*BRIEF*
Even if the data beneath seems repetitive, write it all out again exactly.
***** INPUT DATA
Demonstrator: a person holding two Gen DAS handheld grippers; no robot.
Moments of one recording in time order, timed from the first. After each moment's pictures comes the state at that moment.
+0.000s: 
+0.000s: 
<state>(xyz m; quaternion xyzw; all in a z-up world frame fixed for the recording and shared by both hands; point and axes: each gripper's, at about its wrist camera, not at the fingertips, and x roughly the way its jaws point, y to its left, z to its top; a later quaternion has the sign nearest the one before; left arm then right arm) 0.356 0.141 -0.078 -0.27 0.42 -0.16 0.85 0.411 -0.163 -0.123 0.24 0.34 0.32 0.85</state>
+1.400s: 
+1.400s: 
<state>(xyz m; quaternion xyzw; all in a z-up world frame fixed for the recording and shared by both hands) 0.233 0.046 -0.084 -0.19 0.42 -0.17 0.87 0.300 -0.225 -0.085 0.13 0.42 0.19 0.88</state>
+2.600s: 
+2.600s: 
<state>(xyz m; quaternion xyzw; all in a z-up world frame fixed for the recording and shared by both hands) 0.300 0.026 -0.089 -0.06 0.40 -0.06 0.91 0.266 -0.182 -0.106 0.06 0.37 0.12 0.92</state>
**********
*ANSWER TO THE PROBLEM*
Demonstrator: a person holding two Gen DAS handheld grippers; no robot.
Moments of one recording in time order, timed from the first. After each moment's pictures comes the state at that moment.
+0.000s: 
+0.000s: 
<state>(xyz m; quaternion xyzw; all in a z-up world frame fixed for the recording and shared by both hands; point and axes: each gripper's, at about its wrist camera, not at the fingertips, and x roughly the way its jaws point, y to its left, z to its top; a later quaternion has the sign nearest the one before; left arm then right arm) 0.356 0.141 -0.078 -0.27 0.42 -0.16 0.85 0.411 -0.163 -0.123 0.24 0.34 0.32 0.85</state>
+1.400s: 
+1.400s: 
<state>(xyz m; quaternion xyzw; all in a z-up world frame fixed for the recording and shared by both hands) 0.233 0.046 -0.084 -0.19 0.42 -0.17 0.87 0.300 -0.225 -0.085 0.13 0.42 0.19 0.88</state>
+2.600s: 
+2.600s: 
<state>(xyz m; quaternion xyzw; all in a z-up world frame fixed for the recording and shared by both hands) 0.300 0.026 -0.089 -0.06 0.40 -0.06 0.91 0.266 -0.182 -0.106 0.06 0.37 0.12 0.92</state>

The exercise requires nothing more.